Lines before the one containing "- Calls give" are left out. Retype that line and the rest through the end of the material exactly.

■ ■ ■ ■ ■

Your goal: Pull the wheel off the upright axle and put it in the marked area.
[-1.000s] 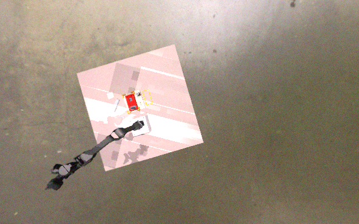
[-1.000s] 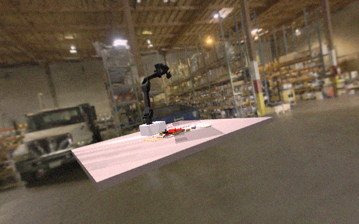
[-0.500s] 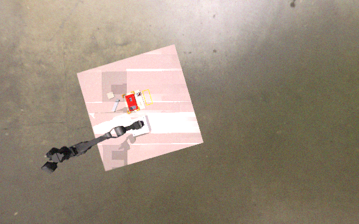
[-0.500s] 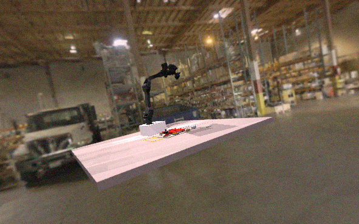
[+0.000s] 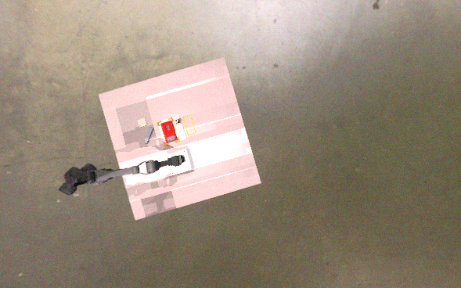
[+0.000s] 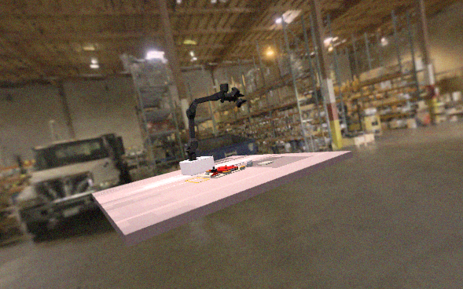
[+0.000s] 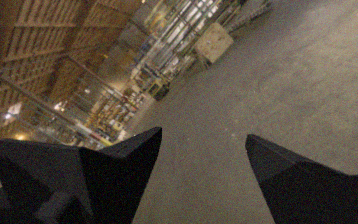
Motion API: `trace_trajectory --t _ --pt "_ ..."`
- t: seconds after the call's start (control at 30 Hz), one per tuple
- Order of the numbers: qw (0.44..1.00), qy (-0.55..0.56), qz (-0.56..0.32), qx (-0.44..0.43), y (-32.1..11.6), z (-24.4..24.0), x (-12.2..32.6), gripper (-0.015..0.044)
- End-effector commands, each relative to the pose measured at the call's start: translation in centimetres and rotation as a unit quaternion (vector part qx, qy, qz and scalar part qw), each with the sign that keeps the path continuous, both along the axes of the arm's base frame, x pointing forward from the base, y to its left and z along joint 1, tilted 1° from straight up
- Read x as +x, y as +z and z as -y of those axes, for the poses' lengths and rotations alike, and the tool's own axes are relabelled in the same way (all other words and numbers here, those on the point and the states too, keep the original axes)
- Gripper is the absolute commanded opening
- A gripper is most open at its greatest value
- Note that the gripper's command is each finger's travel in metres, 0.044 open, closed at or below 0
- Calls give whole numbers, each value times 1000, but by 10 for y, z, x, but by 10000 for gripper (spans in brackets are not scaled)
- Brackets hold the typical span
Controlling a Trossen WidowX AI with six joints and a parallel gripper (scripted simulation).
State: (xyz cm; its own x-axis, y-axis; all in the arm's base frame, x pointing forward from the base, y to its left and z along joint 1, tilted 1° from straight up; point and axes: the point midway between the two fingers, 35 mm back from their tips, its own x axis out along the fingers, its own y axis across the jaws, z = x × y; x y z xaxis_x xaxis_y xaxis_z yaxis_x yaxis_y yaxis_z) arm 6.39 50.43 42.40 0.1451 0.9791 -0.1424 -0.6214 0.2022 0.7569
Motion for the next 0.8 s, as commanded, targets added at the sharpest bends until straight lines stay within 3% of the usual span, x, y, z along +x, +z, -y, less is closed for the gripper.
trace_trajectory --t 0.0,0.37,0.77 --pt "999 -32 15 -41 -25 4 39 300" --pt "983 -113 27 -143 -85 36 140 300" --pt "945 -187 35 -267 -152 104 238 300"
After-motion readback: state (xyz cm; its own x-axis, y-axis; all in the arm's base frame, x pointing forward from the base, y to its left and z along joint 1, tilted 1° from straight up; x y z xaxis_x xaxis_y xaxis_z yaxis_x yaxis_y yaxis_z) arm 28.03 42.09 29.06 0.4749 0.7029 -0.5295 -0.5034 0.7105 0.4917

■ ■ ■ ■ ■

→ WORKED SOLUTION
- Calls give whole numbers, each value times 1000, but by 10 for y, z, x, but by 10000 for gripper (spans in brackets are not scaled)
- Brackets hold the typical span
Controlling a Trossen WidowX AI with six joints and a parallel gripper (scripted simulation).
State: (xyz cm; its own x-axis, y-axis; all in the arm's base frame, x pointing forward from the base, y to its left and z along joint 1, tilted 1° from straight up; point and axes: the point midway between the two fingers, 35 mm back from their tips, its own x axis out along the fingers, its own y axis across the jaws, z = x × y; x y z xaxis_x xaxis_y xaxis_z yaxis_x yaxis_y yaxis_z) arm 6.39 50.43 42.40 0.1451 0.9791 -0.1424 -0.6214 0.2022 0.7569
Motion for the next 0.8 s, as commanded, targets added at the sharpest bends until straight lines stay within 3% of the usual span, x, y, z along +x, +z, -y, less is closed for the gripper.
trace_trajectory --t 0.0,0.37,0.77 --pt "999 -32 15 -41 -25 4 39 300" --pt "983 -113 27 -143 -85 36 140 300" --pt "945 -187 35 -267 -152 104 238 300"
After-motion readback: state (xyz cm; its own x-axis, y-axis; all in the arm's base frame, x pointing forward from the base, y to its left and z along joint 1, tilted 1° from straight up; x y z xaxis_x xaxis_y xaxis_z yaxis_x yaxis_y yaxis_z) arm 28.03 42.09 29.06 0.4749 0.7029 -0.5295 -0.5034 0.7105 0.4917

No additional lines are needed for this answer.